— Work required —
Whatever appears in the listing, return all of it exactly.

━━━━━━━━━━━━━━━━━━━━━━━━━━━━━━

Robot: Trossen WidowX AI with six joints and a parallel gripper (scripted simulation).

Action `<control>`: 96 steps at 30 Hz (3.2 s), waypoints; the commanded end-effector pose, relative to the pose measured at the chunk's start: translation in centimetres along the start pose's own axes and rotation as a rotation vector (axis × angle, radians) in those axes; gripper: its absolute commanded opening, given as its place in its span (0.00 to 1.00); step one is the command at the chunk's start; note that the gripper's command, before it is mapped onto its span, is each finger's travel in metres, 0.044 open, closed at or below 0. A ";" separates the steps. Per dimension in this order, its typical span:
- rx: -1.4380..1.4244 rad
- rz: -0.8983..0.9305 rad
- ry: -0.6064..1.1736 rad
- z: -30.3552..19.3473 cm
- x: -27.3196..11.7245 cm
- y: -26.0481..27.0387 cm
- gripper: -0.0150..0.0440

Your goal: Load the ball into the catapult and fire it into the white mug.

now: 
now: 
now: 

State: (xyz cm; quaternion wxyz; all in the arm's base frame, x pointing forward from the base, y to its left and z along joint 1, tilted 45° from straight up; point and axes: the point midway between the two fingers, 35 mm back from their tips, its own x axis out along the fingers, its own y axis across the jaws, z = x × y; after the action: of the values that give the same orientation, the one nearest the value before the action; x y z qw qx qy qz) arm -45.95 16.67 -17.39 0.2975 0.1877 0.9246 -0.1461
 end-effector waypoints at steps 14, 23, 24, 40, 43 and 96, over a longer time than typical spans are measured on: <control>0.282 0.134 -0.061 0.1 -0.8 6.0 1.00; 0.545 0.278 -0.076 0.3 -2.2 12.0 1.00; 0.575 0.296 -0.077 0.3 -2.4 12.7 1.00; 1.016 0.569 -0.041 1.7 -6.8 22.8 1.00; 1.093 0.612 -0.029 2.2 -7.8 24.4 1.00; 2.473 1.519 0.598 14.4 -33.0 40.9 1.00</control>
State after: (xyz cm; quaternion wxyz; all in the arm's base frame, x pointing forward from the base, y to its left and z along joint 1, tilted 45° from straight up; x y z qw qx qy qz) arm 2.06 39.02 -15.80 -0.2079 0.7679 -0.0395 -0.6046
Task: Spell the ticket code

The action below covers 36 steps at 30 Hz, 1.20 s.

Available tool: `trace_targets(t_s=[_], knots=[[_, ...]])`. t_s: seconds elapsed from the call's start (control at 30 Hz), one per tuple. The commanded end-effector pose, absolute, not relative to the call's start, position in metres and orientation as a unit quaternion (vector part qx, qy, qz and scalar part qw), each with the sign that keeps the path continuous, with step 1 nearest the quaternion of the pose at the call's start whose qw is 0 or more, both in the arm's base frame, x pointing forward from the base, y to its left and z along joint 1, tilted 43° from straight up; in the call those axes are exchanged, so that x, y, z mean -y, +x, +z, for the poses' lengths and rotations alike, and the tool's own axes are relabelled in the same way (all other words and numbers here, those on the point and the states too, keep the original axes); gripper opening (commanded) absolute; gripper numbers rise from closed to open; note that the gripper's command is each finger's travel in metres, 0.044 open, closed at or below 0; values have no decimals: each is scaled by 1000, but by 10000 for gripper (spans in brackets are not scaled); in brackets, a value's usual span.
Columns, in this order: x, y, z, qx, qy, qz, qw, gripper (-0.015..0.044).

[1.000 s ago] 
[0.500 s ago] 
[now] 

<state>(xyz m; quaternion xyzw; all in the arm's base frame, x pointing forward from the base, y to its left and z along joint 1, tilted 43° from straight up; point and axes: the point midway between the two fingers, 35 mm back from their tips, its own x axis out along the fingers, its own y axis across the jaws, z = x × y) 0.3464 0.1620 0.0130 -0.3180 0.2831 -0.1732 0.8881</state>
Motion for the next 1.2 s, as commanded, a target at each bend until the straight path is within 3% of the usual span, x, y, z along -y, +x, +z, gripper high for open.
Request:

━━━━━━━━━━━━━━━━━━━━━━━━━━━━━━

— Task answer —
Robot: Trossen WidowX AI with six joints and a parallel gripper (scripted simulation).

Action `<control>`: 96 steps at 30 Hz (3.2 s), waypoints; the commanded end-effector pose, relative to the pose measured at the chunk's start: translation in centimetres along the start pose's own axes and rotation as a rotation vector (axis × angle, radians) in those axes; gripper: its absolute commanded opening, given as its place in its span (0.00 to 1.00); step one is the command at the chunk's start; note that the gripper's command, before it is mapped onto its span, is each finger's travel in metres, 0.044 open, closed at or below 0. A ";" separates the steps. Per dimension in this order, its typical span:
- rx: -1.4380..1.4244 rad
- rz: -0.8983..0.9305 rad
- ry: -0.6064..1.1736 rad
- z: -30.3552..19.3473 cm
- x: -27.3196..11.7245 cm
- y: -26.0481..27.0387 cm
- gripper: -0.0150..0.0440

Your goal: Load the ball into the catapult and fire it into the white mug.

now: 
now: 
now: 

State: (xyz cm; quaternion wxyz; all in the arm's base frame, x pointing forward from the base, y to its left and z along joint 1, tilted 45° from straight up; point and axes: the point midway between the two fingers, 35 mm back from their tips, its own x axis out along the fingers, its own y axis across the jaws, z = x × y; after the action: of the values that give the same orientation, the one nearest the value before the action; x y z qw qx qy qz) arm -45.95 16.67 -17.39 0.2975 0.1877 0.9246 -0.1461
 end-effector waypoints at steps 14, 23, 24, 40, 43 and 96, over a longer time than typical spans are measured on: <control>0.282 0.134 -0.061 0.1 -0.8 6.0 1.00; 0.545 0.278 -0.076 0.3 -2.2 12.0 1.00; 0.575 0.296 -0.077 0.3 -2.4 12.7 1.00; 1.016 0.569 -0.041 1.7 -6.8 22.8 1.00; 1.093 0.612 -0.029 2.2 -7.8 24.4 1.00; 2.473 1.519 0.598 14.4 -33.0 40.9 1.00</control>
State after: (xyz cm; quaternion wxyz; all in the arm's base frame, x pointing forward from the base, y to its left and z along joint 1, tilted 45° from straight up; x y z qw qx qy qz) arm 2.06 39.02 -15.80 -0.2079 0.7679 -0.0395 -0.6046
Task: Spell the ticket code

The action below covers 36 steps at 30 Hz, 1.20 s.

Available tool: `trace_targets(t_s=[_], knots=[[_, ...]])`. t_s: seconds elapsed from the call's start (control at 30 Hz), one per tuple. The commanded end-effector pose, absolute, not relative to the call's start, position in metres and orientation as a unit quaternion (vector part qx, qy, qz and scalar part qw), each with the sign that keeps the path continuous, with step 1 nearest the quaternion of the pose at the call's start whose qw is 0 or more, both in the arm's base frame, x pointing forward from the base, y to its left and z along joint 1, tilted 43° from straight up; in the call those axes are exchanged, so that x, y, z mean -y, +x, +z, for the poses' lengths and rotations alike, and the tool's own axes are relabelled in the same way (all other words and numbers here, those on the point and the states too, keep the original axes); gripper opening (commanded) absolute; gripper numbers rise from closed to open; note that the gripper's command is each finger's travel in metres, 0.044 open, closed at or below 0; values have no decimals: each is scaled by 1000, but by 10000 for gripper (spans in brackets are not scaled); in brackets, a value's usual span.
Columns, in this order: x, y, z, qx, qy, qz, qw, gripper (-0.015..0.044).

[1.000 s ago] 
[0.500 s ago] 
[now] 

<state>(xyz m; quaternion xyzw; all in the arm's base frame, x pointing forward from the base, y to its left and z along joint 1, tilted 43° from straight up; point and axes: the point midway between the two fingers, 35 mm back from their tips, its own x axis out along the fingers, its own y axis across the jaws, z = x × y) 0.3464 0.1620 0.0130 -0.3180 0.2831 -0.1732 0.8881</state>
Motion for the next 1.2 s, as commanded, a target at each bend until the straight path is within 3% of the usual span, x, y, z along -y, +x, +z, gripper high for open.
Request:

The exercise calls for nothing further.